> **TASK GOAL**: What you return should be the complete listing, unchanged, with no pictures in it.

> **COLLECTED MATERIAL**:
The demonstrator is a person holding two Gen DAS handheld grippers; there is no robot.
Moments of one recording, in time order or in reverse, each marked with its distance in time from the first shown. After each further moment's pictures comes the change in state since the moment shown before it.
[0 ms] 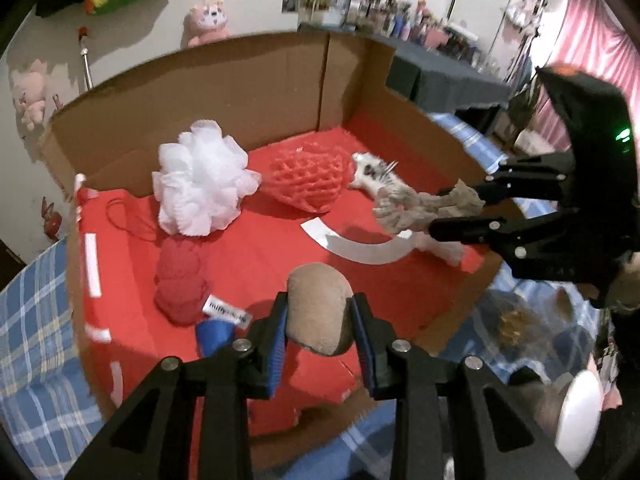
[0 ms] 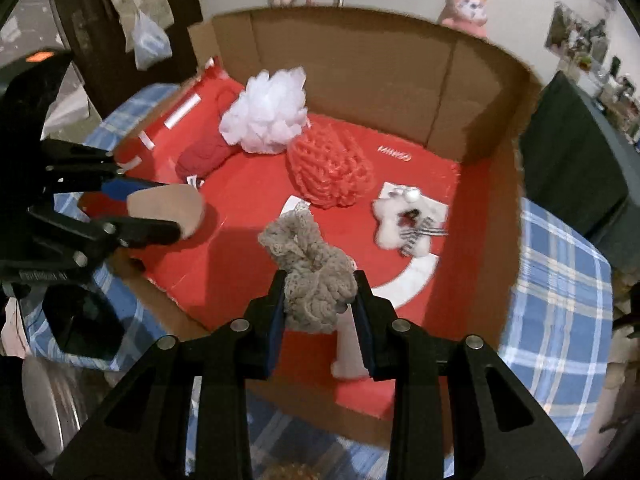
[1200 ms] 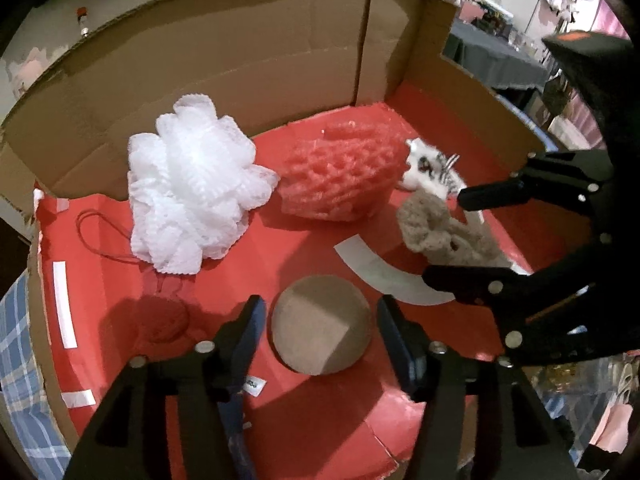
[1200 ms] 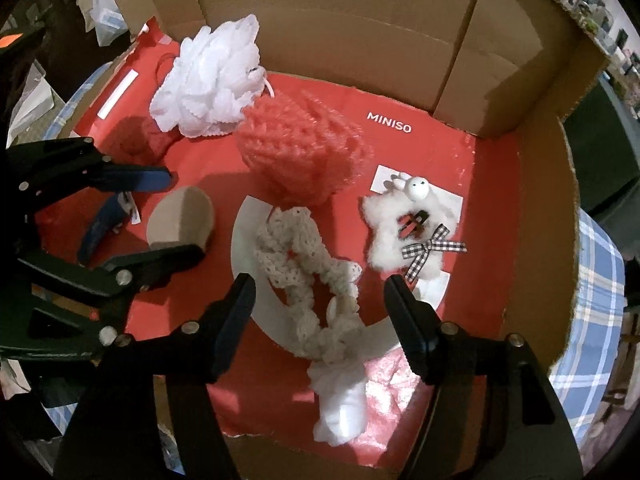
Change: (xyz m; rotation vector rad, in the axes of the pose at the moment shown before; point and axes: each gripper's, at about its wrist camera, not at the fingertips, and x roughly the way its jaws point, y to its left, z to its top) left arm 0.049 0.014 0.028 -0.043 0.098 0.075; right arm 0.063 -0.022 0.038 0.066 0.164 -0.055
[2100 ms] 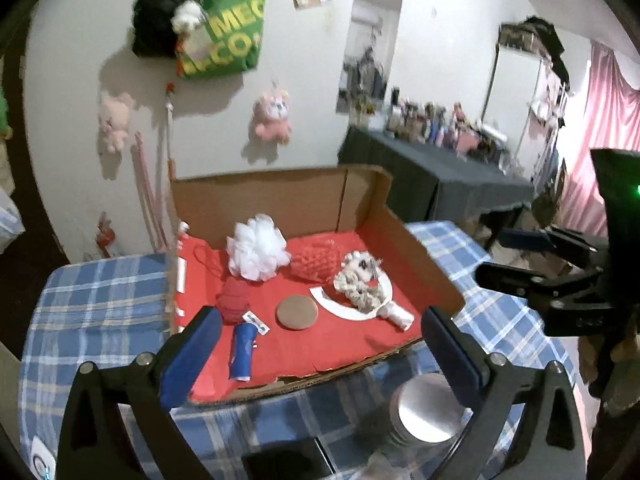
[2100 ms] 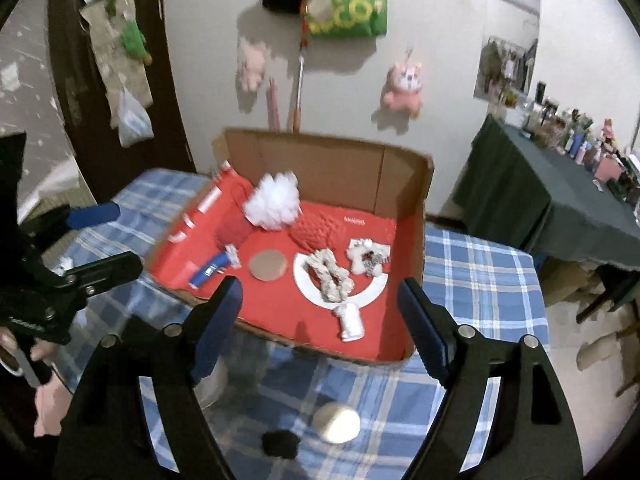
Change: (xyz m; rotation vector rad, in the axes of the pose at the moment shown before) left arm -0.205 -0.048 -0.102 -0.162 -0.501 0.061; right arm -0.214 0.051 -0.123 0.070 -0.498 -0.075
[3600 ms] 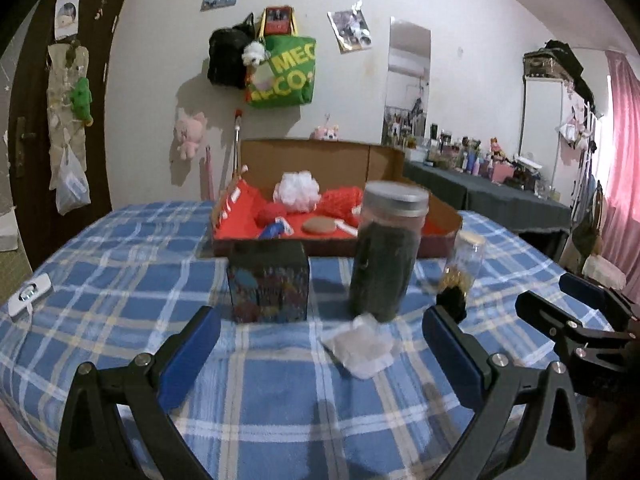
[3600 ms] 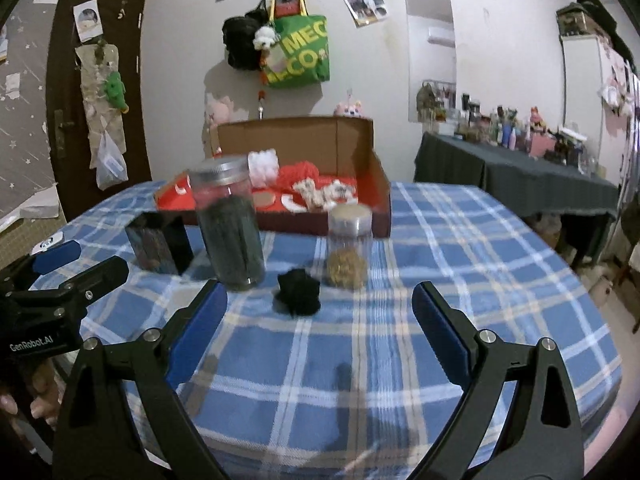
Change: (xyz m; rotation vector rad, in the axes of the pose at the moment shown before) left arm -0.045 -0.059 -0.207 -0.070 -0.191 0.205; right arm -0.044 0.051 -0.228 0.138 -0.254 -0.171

> **RESULT FOR THIS TASK**:
The demonstrator is a person holding two Gen DAS handheld grippers; there is no robot.
Moments of one recording, in time order or in reverse, each marked with its distance in time from the first shown. After each further moment's pictures comes the change in state since the moment shown before it.
[0 ms] 
[0 ms] 
[1200 ms] 
[1200 ms] 
Change: (xyz m; rotation vector rad, in the axes of the pose at the moment shown before; point and axes: each gripper's, at about its wrist camera, not at the fingertips, and x roughly the way its jaws point, y to its left, z to its top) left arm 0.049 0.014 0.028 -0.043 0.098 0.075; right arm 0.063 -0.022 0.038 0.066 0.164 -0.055
[2100 ms] 
[2100 ms] 
Change: (xyz m; rotation vector rad, in the axes of the pose at the moment shown before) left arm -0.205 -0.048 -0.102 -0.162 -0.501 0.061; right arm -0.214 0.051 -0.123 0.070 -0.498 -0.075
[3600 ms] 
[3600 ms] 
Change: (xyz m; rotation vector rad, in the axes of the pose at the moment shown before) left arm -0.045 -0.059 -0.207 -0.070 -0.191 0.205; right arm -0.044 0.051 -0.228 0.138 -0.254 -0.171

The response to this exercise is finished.